Assignment
Extract from the listing each line in which the word "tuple" appears.

Given data
======
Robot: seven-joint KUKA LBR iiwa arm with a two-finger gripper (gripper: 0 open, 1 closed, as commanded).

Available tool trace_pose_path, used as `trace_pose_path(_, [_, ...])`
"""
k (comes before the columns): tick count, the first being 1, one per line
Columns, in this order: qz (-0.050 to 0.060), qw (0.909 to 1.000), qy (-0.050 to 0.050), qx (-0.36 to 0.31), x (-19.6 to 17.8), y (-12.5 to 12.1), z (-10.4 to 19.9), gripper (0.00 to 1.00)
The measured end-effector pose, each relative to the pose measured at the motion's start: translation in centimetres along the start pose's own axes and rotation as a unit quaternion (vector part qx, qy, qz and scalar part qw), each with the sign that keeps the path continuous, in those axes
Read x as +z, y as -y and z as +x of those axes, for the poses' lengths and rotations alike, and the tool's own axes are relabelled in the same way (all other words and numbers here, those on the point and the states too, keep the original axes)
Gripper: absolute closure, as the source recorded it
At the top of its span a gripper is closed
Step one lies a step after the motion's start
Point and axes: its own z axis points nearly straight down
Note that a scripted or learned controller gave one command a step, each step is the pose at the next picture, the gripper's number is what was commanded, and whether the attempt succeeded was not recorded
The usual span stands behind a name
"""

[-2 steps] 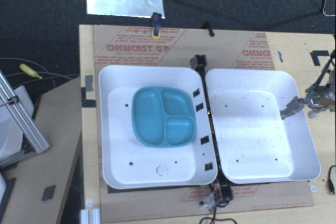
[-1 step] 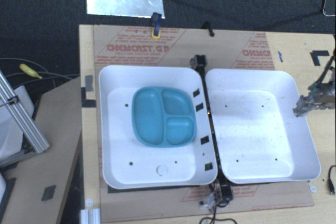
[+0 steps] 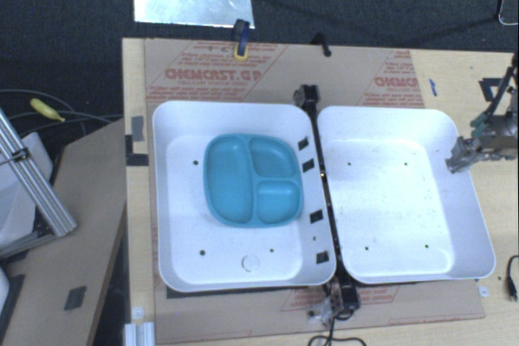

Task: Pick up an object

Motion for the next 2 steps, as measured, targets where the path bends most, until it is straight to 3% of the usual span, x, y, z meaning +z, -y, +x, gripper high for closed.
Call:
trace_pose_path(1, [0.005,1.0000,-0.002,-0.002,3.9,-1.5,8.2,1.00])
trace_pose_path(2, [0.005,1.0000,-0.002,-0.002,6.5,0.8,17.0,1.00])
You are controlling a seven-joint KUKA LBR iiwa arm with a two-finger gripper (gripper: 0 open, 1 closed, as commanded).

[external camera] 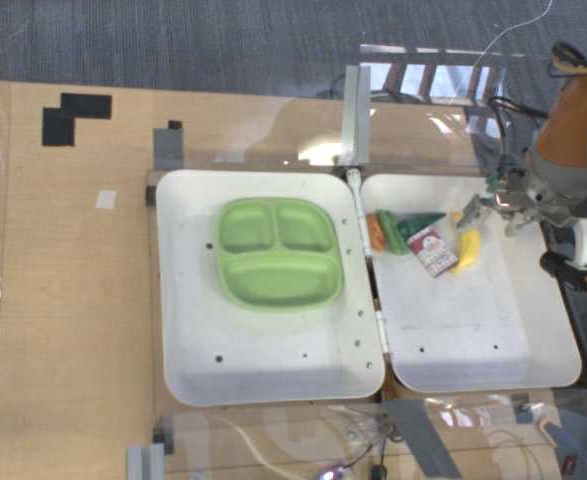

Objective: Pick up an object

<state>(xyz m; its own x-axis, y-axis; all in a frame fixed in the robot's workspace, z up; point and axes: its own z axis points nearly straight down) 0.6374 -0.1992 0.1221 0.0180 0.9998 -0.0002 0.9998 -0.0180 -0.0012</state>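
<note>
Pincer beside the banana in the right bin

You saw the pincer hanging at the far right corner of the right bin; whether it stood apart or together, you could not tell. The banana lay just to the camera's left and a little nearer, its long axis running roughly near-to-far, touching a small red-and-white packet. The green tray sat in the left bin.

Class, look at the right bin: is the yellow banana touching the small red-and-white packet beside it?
Touching. The camera view shows the banana lying against the packet at its right edge, no white bin floor between them.
</note>
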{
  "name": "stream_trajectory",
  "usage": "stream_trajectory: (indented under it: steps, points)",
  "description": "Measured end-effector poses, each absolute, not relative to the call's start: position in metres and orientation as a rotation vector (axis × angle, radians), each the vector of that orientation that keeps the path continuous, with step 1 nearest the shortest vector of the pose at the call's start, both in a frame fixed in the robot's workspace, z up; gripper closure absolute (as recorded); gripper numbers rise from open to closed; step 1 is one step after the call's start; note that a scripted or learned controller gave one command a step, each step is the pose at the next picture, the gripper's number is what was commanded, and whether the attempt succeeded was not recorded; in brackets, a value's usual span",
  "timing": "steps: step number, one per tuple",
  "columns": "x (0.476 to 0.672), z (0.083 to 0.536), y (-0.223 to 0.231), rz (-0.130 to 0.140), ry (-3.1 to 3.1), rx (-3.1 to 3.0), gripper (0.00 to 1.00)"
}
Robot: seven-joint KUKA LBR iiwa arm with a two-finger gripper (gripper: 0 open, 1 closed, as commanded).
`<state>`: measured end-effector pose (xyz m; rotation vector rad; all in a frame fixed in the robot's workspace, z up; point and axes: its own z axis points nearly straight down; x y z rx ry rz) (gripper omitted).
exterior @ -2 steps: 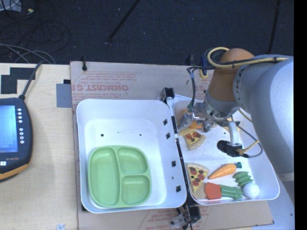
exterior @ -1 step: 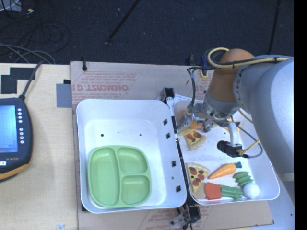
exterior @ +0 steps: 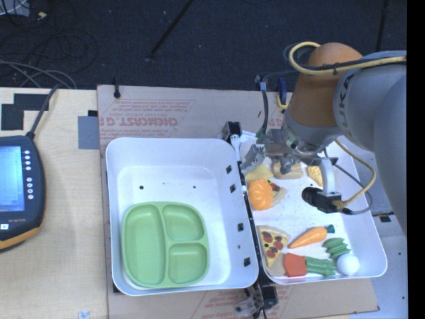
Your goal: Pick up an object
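Grey arm [exterior: 372, 105] w/ orange band, yellow cable

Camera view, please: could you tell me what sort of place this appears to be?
Probably a robot lab test bench: a grey arm reaches over two white bins, toy food such as a carrot lies in one, and a control pendant rests alongside.

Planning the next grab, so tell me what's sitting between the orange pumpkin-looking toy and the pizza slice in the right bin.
Nothing: in the camera view, bare white bin floor separates the orange toy from the pizza slice below it.
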<state>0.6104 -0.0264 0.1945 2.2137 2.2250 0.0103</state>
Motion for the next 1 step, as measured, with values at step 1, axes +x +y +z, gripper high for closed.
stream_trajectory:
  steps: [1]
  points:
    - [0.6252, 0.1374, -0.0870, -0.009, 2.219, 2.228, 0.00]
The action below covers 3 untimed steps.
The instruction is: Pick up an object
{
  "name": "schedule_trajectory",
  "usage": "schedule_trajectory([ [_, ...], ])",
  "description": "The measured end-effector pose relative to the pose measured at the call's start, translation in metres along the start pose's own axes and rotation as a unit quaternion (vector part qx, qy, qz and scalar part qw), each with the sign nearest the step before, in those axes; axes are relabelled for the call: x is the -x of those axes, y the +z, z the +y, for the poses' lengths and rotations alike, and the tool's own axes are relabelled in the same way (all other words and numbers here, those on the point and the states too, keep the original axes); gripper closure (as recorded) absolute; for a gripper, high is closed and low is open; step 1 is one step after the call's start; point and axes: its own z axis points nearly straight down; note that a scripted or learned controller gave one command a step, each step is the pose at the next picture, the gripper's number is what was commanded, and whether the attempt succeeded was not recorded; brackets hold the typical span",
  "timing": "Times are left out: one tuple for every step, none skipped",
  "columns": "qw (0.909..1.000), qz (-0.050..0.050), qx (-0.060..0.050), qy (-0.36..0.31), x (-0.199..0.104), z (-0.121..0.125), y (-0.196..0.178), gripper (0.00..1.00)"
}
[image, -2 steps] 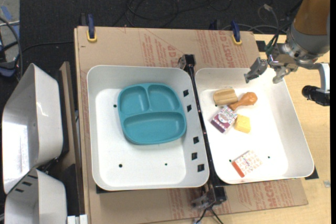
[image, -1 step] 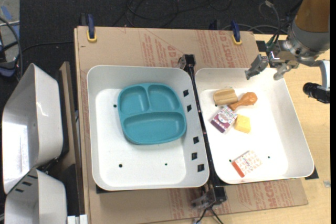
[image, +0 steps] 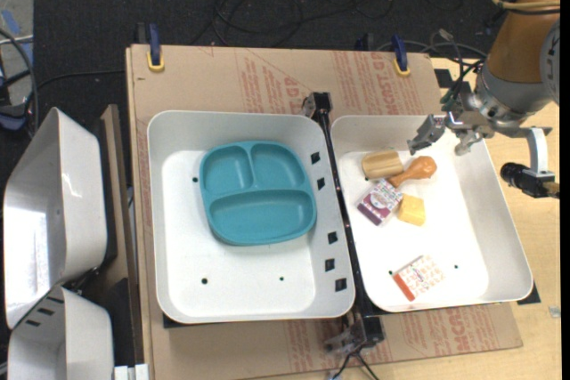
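Observation:
The right bin point(image: 499, 218) holds several small items: a tan bread-like block point(image: 381, 164), an orange drumstick-shaped toy point(image: 417, 170), a purple packet point(image: 380, 200), a yellow wedge point(image: 411, 210) and a red-and-white packet point(image: 418, 276). My gripper point(image: 445, 138) hangs over the bin's far right corner, just above and to the right of the drumstick toy. Its two fingers are spread apart, open, with nothing between them.
A teal divided plate point(image: 258, 193) lies in the left bin point(image: 178, 262). A black divider with clips point(image: 331, 191) runs between the bins. The grey arm with its orange band point(image: 525, 40) comes in from the upper right. White tubs point(image: 49, 209) stand off the bench's left.

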Motion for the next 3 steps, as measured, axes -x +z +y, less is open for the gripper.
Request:
schedule_trajectory([
  [1.0,0.0,0.0,-0.002,-0.011,-0.001,0.054,0.0],
  [1.0,-0.001,0.003,-0.001,-0.01,0.0,0.096,0.0],
  [1.0,-0.001,0.002,-0.001,-0.011,-0.001,0.085,1.0],
])
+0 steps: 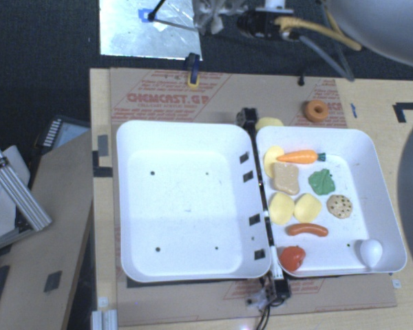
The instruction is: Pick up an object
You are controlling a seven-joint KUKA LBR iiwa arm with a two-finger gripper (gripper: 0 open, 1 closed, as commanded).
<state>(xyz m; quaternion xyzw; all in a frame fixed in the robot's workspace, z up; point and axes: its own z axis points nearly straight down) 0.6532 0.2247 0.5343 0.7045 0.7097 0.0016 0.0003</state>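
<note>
The right bin (381, 184) holds several toy foods: an orange carrot (299, 157), a slice of toast (286, 178), a green leaf (321, 182), a cookie (339, 206), a sausage (307, 230), a red tomato (292, 257), a white egg (370, 251) and yellow pieces (282, 208). My gripper (210, 16) hangs at the top edge of the view, beyond the far side of the bins and well away from the food. The grey arm (378, 12) fills the top right corner.
The left bin (134, 184) sits beside the right one, joined by a black hinge strip (260, 198). A doughnut (316, 111) and a yellow piece (268, 123) lie on the cardboard behind the right bin. A metal plate (134, 26) lies at the back left.
</note>
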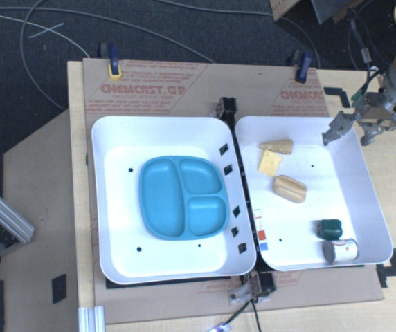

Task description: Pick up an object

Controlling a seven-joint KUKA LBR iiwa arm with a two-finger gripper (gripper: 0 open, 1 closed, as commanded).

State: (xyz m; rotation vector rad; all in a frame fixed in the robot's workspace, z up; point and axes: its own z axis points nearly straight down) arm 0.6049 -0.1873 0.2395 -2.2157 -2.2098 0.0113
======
Task result
  "timing": "steps: step number, one per tuple",
  "timing": "Times are left out: one tuple for every step, none skipped",

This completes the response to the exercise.